Prior studies using aggregated data suggest that better care coordination is associated with higher performance on measures of clinical care process; it is unclear whether this relationship reflects care coordination activities of health plans or physician practices.

Objective

Estimate within-plan relationships between beneficiary-reported care coordination measures and HEDIS measures of clinical process for the same individuals.

Design

Mixed-effect regression models in cross-sectional data.

Participants

2013 Medicare Advantage CAHPS respondents (n=152,069) with care coordination items linked to independently collected HEDIS data on clinical processes.

Main measures

Care coordination measures assessed follow-up, whether doctors had medical records during visits, whether doctors discussed medicines being taken, how informed doctors seemed about specialist care, and help received with managing care among different providers.
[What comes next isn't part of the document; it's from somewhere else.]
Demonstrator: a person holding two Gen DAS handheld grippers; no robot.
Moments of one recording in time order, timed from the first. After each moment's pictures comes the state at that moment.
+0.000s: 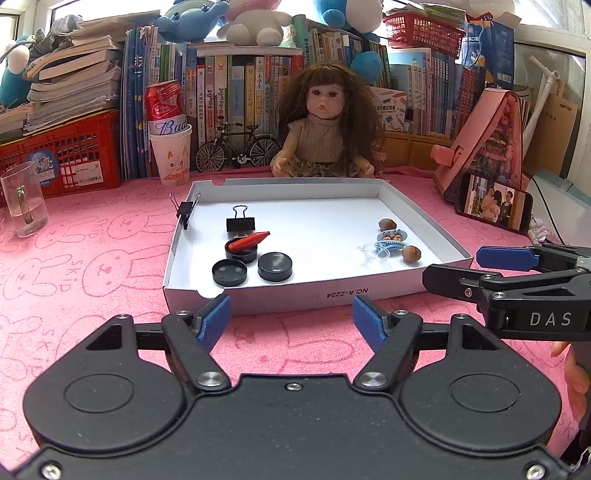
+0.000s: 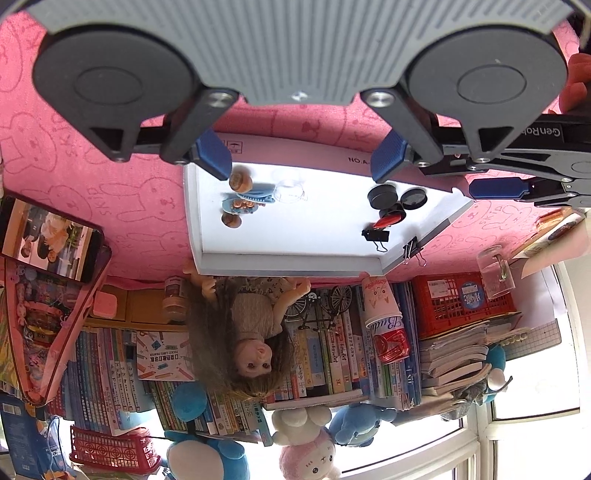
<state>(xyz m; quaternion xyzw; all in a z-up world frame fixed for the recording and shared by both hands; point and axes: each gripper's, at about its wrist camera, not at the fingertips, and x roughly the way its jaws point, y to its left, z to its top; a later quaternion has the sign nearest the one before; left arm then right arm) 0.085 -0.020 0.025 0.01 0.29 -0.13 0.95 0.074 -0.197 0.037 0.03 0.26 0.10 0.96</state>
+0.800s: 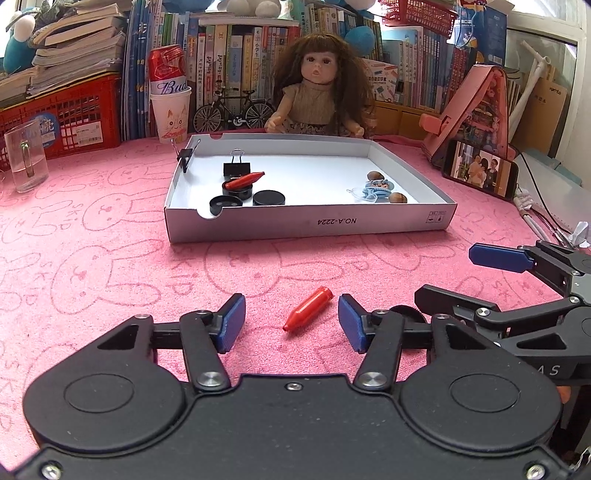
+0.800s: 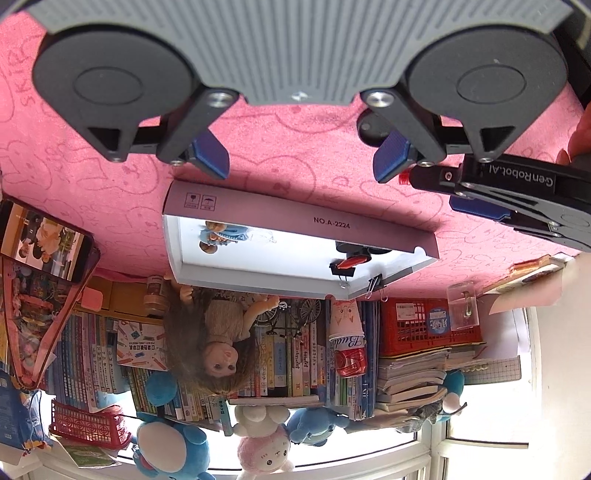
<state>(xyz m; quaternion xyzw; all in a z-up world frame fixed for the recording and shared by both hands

HEDIS measures included mammography, colorectal cancer screening, cardiovascular LDL-C screening, controlling blood pressure, 5 diabetes care measures (LDL-C screening, retinal eye exam, nephropathy, blood sugar/HbA1c <9%, LCL-C<100 mg/dL), glaucoma screening in older adults, BMI assessment, osteoporosis management for women with a fracture, and rheumatoid arthritis therapy.

Key results

For 9 of the 13 HEDIS measures, within health plans, beneficiaries who reported better care coordination also received better clinical care (p<0.05) and none of the associations went in the opposite direction; HEDIS differences between those with excellent and poor coordination exceeded 5 percentage points for 7 measures. Nine measures had positive associations (breast cancer screening, colorectal cancer screening, cardiovascular care LDL-C screening, 4 of 5 diabetes care measures, osteoporosis management, and rheumatoid arthritis therapy).

Conclusions

Within health plans, beneficiaries who report better care coordination also received higher-quality clinical care, particularly for care processes that entail organizing patient care activities and sharing information among different healthcare providers. These results extend prior research showing that health plans with better beneficiary-reported care coordination achieved higher HEDIS performance scores.